**Exercise**
In the entries below, the word "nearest" appears on some lines. Copy each of those lines.

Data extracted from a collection
----------
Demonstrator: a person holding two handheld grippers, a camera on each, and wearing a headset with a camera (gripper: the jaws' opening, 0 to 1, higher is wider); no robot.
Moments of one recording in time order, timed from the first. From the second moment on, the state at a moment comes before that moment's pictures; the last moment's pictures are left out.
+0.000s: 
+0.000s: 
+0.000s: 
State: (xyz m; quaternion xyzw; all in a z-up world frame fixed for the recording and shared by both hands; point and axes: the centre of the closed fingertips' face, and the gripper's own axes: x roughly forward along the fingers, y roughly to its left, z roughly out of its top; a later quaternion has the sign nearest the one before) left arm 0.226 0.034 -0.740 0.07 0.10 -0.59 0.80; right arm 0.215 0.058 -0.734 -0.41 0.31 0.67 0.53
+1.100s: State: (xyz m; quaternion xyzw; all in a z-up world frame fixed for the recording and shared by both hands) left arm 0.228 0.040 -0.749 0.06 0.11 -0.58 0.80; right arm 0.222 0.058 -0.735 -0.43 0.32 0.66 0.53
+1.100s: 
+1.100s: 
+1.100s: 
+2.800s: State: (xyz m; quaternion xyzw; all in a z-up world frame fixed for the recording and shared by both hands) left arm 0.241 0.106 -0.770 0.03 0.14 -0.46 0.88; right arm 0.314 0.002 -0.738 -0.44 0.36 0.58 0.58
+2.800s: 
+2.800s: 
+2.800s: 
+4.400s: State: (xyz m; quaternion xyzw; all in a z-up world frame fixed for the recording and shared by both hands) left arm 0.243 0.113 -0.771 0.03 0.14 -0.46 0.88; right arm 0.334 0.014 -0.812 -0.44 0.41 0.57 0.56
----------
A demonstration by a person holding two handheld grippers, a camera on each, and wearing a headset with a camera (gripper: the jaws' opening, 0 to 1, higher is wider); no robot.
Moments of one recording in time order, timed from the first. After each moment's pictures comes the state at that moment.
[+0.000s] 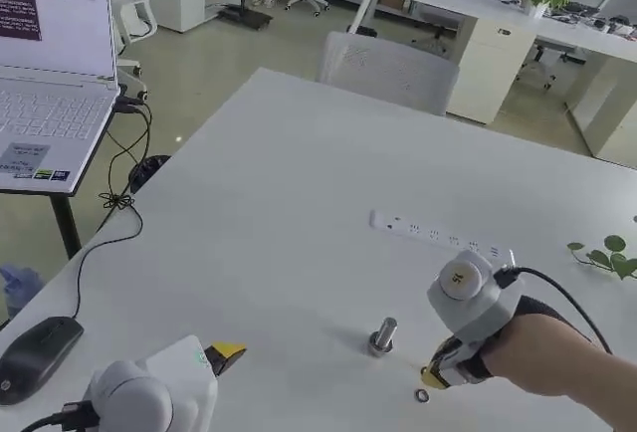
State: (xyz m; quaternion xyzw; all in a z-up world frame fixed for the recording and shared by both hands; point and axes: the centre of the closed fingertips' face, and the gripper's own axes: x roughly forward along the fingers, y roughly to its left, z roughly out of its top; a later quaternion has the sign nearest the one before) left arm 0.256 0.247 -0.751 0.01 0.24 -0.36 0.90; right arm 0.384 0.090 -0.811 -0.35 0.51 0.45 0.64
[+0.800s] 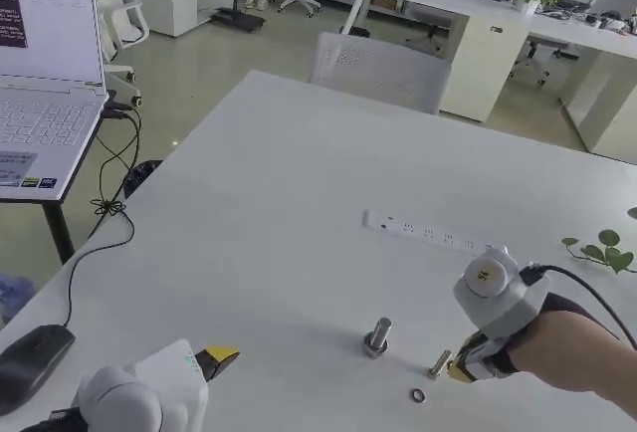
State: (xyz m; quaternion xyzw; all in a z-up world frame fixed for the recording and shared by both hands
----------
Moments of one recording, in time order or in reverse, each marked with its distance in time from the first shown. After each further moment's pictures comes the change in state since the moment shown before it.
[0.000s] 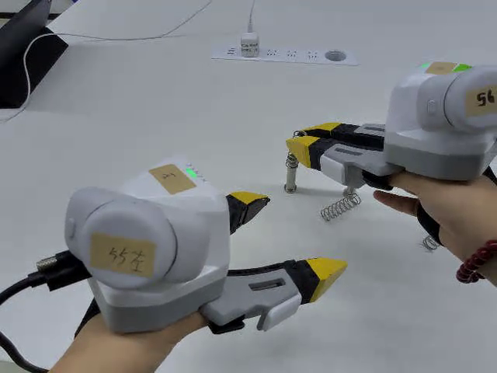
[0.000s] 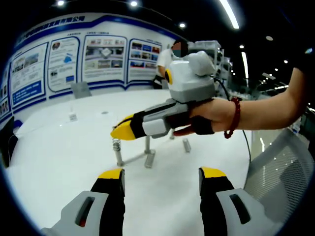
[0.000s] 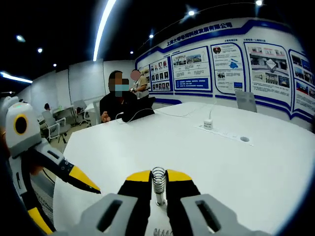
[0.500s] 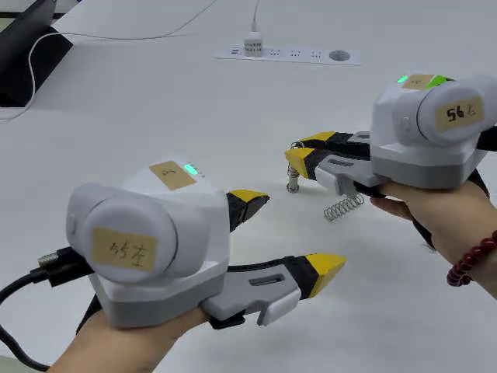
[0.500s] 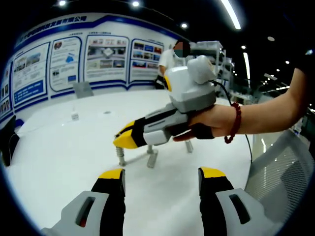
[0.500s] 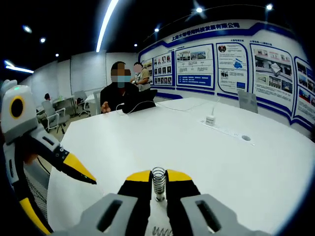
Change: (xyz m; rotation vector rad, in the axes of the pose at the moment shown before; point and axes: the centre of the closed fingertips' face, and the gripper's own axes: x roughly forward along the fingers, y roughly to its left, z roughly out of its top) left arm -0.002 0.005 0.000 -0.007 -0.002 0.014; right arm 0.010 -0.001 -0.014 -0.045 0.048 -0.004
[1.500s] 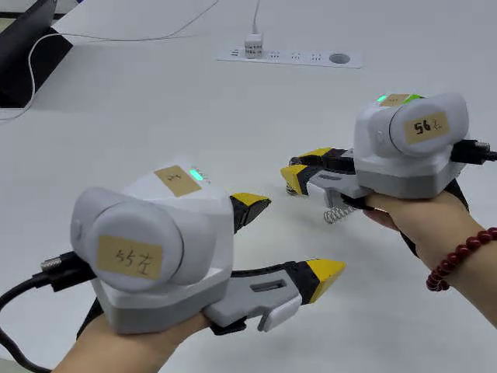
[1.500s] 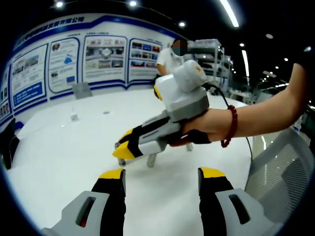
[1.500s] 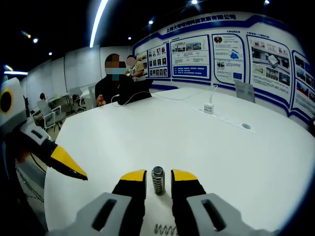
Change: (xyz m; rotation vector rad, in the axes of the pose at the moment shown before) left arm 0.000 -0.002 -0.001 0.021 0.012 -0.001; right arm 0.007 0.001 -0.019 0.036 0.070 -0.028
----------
**Task result**
State: (xyz m; quaternion xyzw; all in a z-up world frame fixed for the recording and shared by both hands; point and axes: the centre of the closed fingertips' face, and the gripper's own axes: x roughly forward along the fingers, y roughly to its left, z roughly out of its top; a later quaternion has the sign nearest the one before) left arm 0.226 0.034 -0.740 0.07 0.10 -0.59 0.80; right arm 0.215 0.058 -0.734 -0.41 0.31 0.67 0.53
State: (xyz m; quaternion xyzw; all in a z-up world frame fixed for the recording and shared by both hands; point and axes: the centre of the closed fingertips' face, and the gripper's own axes: x roughly forward along the fingers, y roughly to its left, z roughly out of its top; a later quaternion has the sign nearest the one before) left arm 0.256 0.247 -0.751 0.01 0.24 -0.36 0.90; right arm 0.384 0.090 -0.811 -0.35 0.51 0.45 0.64

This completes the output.